Embedded electron spin decoherence as indicator of the matrix material structure

TL;DR

This study demonstrates that embedded electron spin decoherence measurements can serve as a quantitative indicator of the structure and structural changes in matrix materials, combining theoretical modeling and experimental validation.

Contribution

The paper introduces a novel approach linking electron spin decoherence to matrix material structure, validated through experiments on crystalline, polycrystalline, and amorphous malonic acid.

Findings

Decoherence time scale extremums align with proton dipolar couplings in single crystals.

Orientation averaging yields decoherence profiles in polycrystalline samples.
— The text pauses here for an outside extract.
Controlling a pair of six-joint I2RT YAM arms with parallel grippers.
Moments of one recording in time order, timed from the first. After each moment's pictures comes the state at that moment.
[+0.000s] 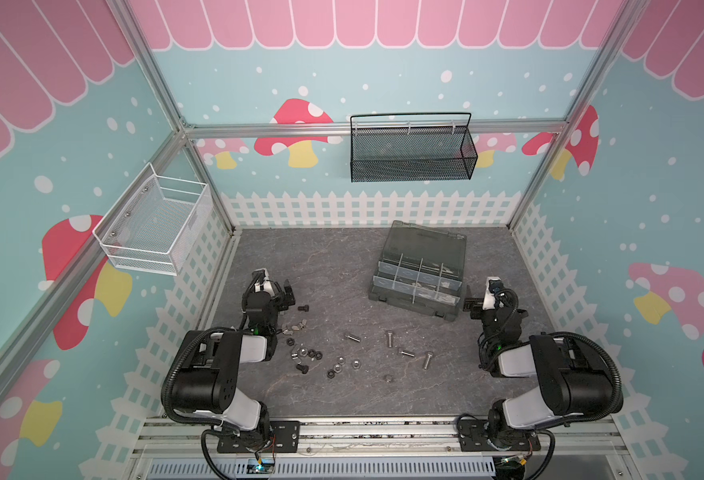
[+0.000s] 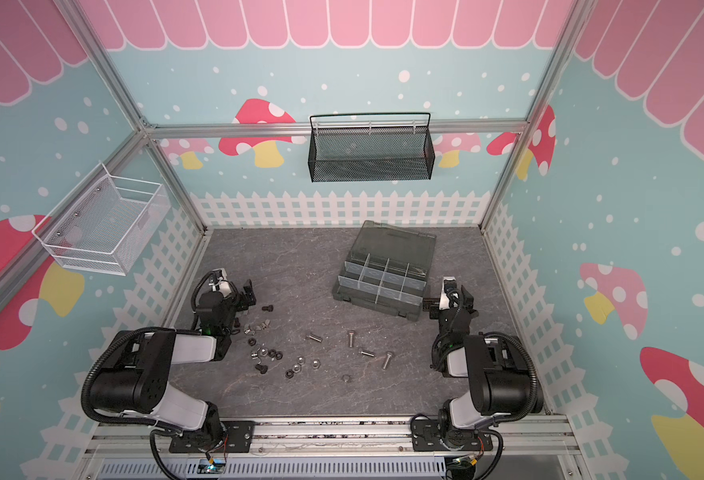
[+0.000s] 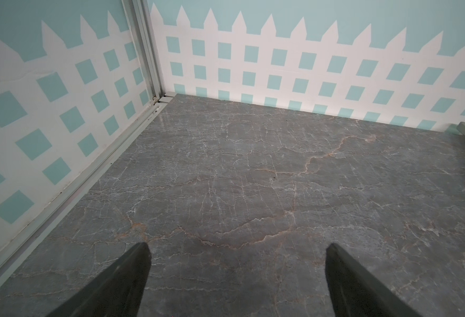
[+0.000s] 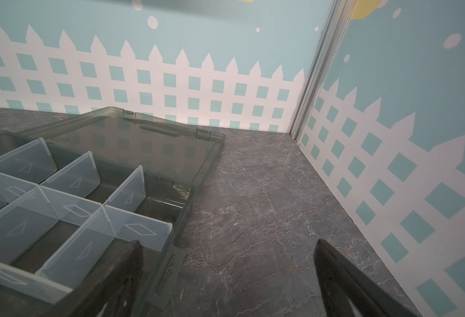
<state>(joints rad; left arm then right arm) -0.01 1.55 0.38 0.90 -0.17 -0.12 -0.02 1.51 0.21 1.20 0.11 -0.13</state>
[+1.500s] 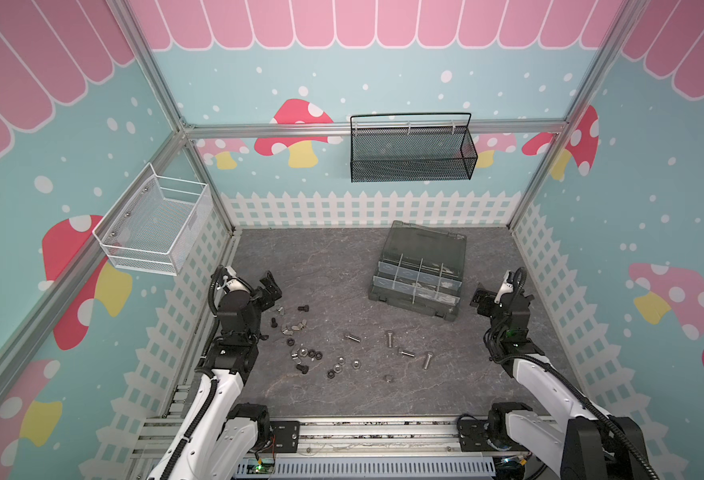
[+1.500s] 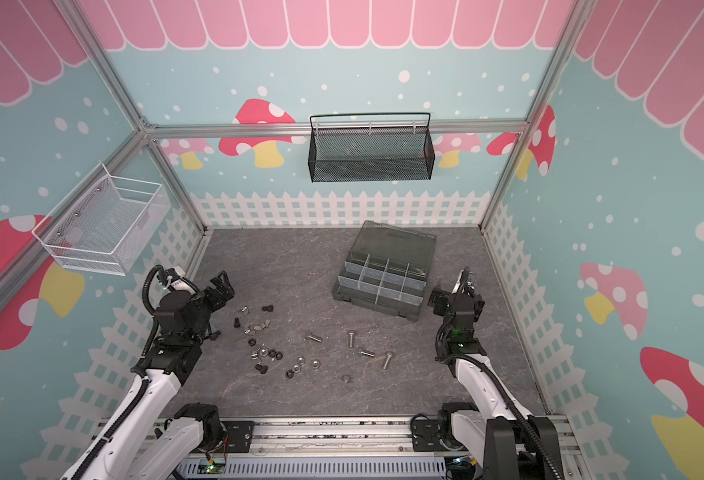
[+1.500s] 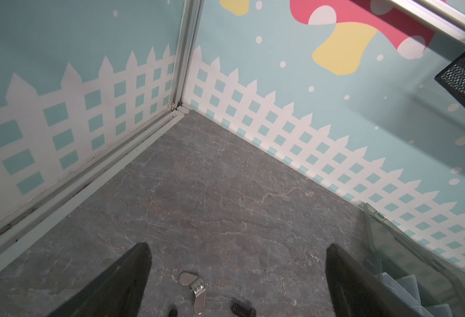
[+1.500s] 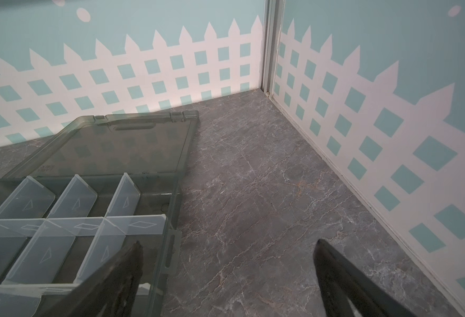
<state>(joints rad) -0.04 0.80 0.57 -0.07 -0.24 -0.51 0.03 1.03 0.41 0.26 0.30 0.18</state>
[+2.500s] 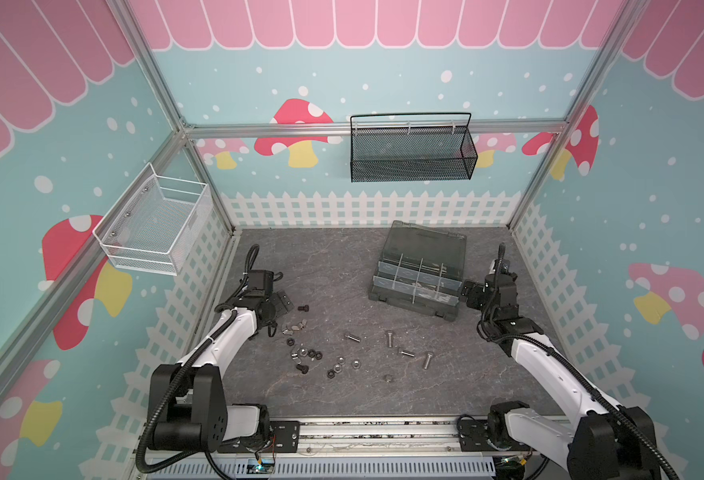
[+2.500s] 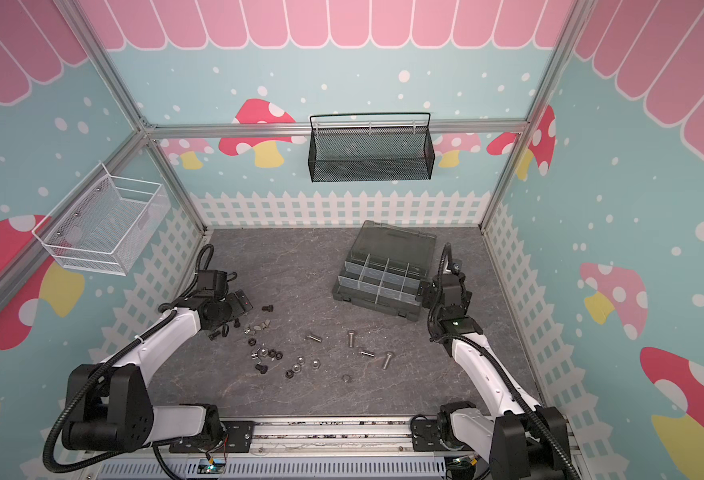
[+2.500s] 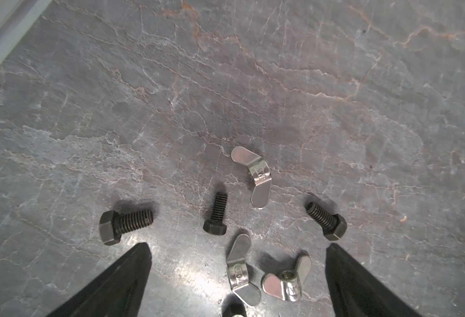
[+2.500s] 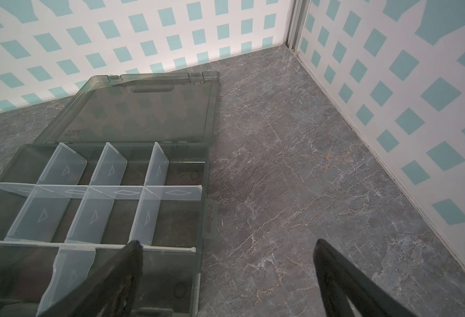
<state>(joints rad) -0.02 1.37 0.83 -0.54 -0.13 -0.63 0.15 1.10 0.65 -0.12 0.33 0.29</state>
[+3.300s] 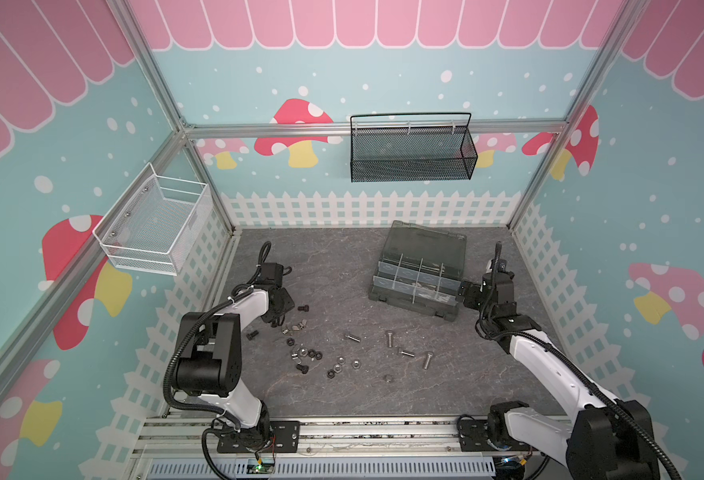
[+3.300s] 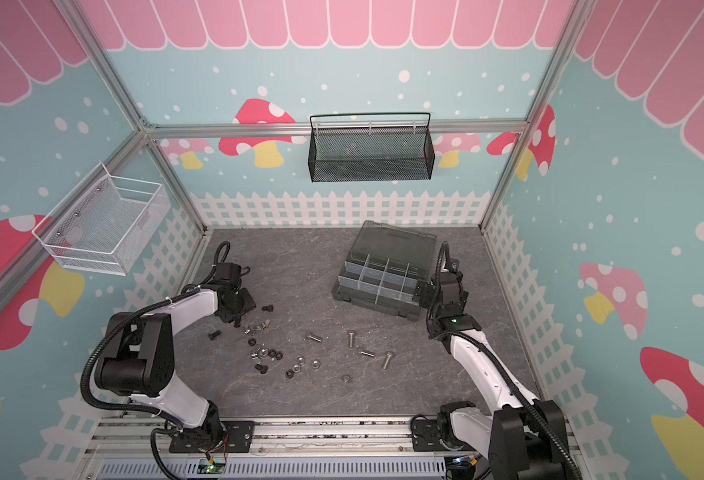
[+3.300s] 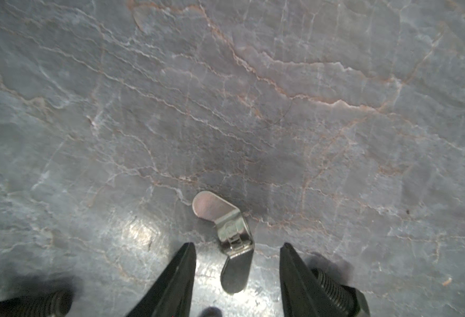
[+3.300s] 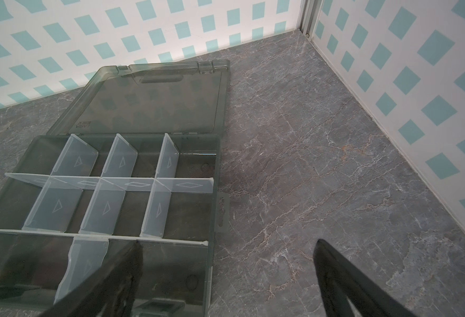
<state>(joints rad) -0.02 1.66 0.93 -0.43 -0.10 -0.65 0.16 1.12 0.67 -0.14 0.29 0.31</state>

Amorphous polymorph shows reduced decoherence time scale, confirming structure dependence.

Abstract

In this work the problem of characterizing matrix material structure from embedded electron spin decoherence is studied both theoretically and experimentally. Theoretical calculation using nuclear spin bath model and cluster correlation expansion method shows that the positions of decoherence time scale extremums among single crystal orientations of the matrix material coincide with those of the nearest neighbour proton dipolar couplings. This finding is confirmed by single crystal pulsed EPR experiment performed on $\gamma$-irradiated malonic acid (MA). Electron spin decoherence decay profile in polycrystalline matrix material is obtained from the orientation dependence as an average over sampled orientations on a Fibonacci grid. In addition, it is pointed out theoretically that a further removal of crystal ordering in the nuclear spin bath can reduce decoherence time scale from the polycrystalline value. This prediction is verified experimentally by the Hahn echo time decay scale in a new amorphous polymorph of MA, obtained for the first time by mechanical milling. Thus the embedded electron spin decoherence can be viewed as a quantitative indicator for studying structures and/or structure changes of the matrix material.